The Dolphins moved the ball well on their first drive but lost it when Terry Kirby fumbled on the Patriots 39-yard line. The Patriots, meanwhile, took the ensuing possession and scored on a one-yard run by Kevin Turner. The Patriots would quickly answer as Drew Bledsoe connected with Ben Coates on a two-yard touchdown pass. The Dolphins continued to look out of sync until Troy Vincent intercepted Bledsoe in the red zone. With the ball back late in the second quarter, Dan Marino took full advantage of connecting with Mark Ingram on a 64-yard field goal to tie the game. The Dolphins again drove into New England territory, but Dwayne Sabb picked off Marino at the end zone. At the end of the half, the Dolphins would drive down and get a Pete Stoyanovich 42-yard field goal to go to the locker down 14-10.

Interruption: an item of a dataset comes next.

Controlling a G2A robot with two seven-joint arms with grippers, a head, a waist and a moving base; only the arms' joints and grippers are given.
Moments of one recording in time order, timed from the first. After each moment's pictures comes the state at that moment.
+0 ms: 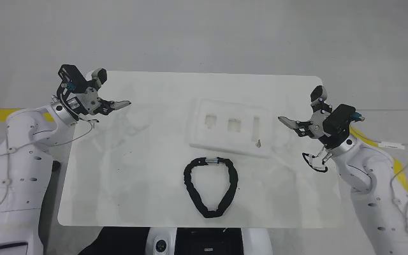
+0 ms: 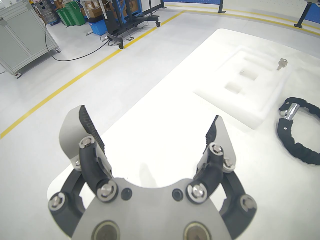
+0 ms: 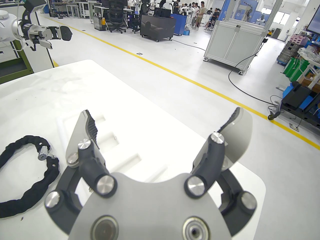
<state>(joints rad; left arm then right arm) 1.00 -0.89 -1.54 -1.32 1.19 -0.97 0.07 -1.34 -0.96 1.54 -1.74 -1.14 -0.63 -0.17</state>
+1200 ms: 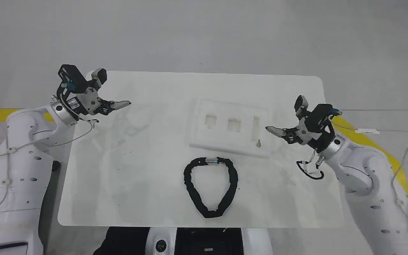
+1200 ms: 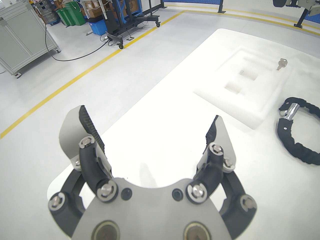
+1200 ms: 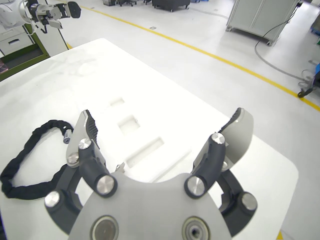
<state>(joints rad) 1.00 -0.89 -1.54 -1.32 1.19 -0.97 0.07 -1.33 -0.96 1.50 -1.81 -0.88 -0.64 0.26</state>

Things did not start well for the Dolphins in the third quarter, as they went three and out, while Drew Bledsoe hit Ben Coates on a 62-yard pass to make it 21-10 in favor of New England. After each team went three and out on their next possession, the Dolphins seemed to finally get their offense on track when Dan Marino completed a 40-yard pass to Irving Fryer. This set up a 26-yard touchdown pass to Keith Jackson. The Dolphins would successfully convert one of the first two-point conversions in NFL history on a Terry Kirby run to get back to within a field goal. The NFL had added the two-pointer during the off-season. The Dolphins' defense made a big play as Gene Atkins picked off Bledsoe, only to see Marino fumble it right back. The Patriots would make Miami pay as Bledsoe connected with Michael Timmson on a five-yard TD pass to make it 28-18.

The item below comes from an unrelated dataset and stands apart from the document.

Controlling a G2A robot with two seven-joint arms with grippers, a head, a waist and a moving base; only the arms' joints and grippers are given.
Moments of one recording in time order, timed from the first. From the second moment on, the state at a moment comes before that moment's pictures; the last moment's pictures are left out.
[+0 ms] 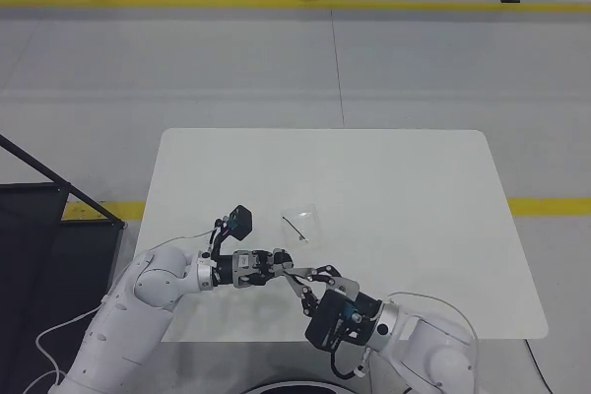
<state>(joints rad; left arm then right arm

With time was running out in the third quarter, things began to turn in the Dolphins favor. Dan Marino would connect with Irving Fryer on a 54-yard touchdown pass to cut the deficit to three points again. The Dolphins defense forced a Bledsoe fumble in the next series, setting up Marino to give Miami the lead, which he did on a 50-yard touchdown pass to Fryer on the first play of the fourth quarter. Drew Bledsoe showing the poise of a veteran, answered right back, connecting with Ray Crittenden on a 23-yard touchdown pass. After each team punted on their next possession, the Dolphins again took the lead, with Marino and Fryer connecting on a third touchdown hook up from 35 yards with just over seven minutes left. The Patriots were driving again, but a crucial Ben Coates fumble at midfield stalled their momentum.

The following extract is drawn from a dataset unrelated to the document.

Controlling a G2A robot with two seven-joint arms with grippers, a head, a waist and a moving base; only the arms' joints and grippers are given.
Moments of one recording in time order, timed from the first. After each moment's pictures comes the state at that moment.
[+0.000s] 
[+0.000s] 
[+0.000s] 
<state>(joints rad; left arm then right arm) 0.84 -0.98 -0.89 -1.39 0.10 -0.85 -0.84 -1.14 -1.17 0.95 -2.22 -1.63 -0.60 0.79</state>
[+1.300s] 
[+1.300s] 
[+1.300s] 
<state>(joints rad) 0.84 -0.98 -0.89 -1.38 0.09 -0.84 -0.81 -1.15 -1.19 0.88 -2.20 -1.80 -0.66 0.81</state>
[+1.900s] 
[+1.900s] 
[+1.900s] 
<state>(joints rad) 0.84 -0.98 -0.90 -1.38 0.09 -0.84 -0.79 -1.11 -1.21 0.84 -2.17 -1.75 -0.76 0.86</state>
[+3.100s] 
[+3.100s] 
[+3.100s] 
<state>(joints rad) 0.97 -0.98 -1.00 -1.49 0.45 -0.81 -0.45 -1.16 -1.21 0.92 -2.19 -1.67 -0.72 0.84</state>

The Dolphins would go on to win the game 39-35. Dan Marino completed 23 of 42 passes for 73 yards with five touchdowns. Drew Bledsoe meanwhile completed 32 of 51 passes for 421yards with four scores. Irving Fryer was the Dolphins leading receiver with five catches for 211 yards, scoring three touchdowns. Ben Coates was the Pats leading pass catcher with eight receptions for 161 yards with two touchdowns.
The Dolphins would win the AFC East with a 10-6 record in 1994, as Dan Marino won Comeback Player of the Year with 4,453 yards and 30 touchdowns. It was the final time in his career that Marino topped 4,000 yards and 30 touchdowns. The Patriots, meanwhile, made the playoffs for the first time in eight years, also going 10-6. Miami would reach the Division Playoffs, losing a heartbreaker to the San Diego Chargers, while the Patriots lost to the Cleveland Browns coached by Bill Belichick in the Wild Card Game.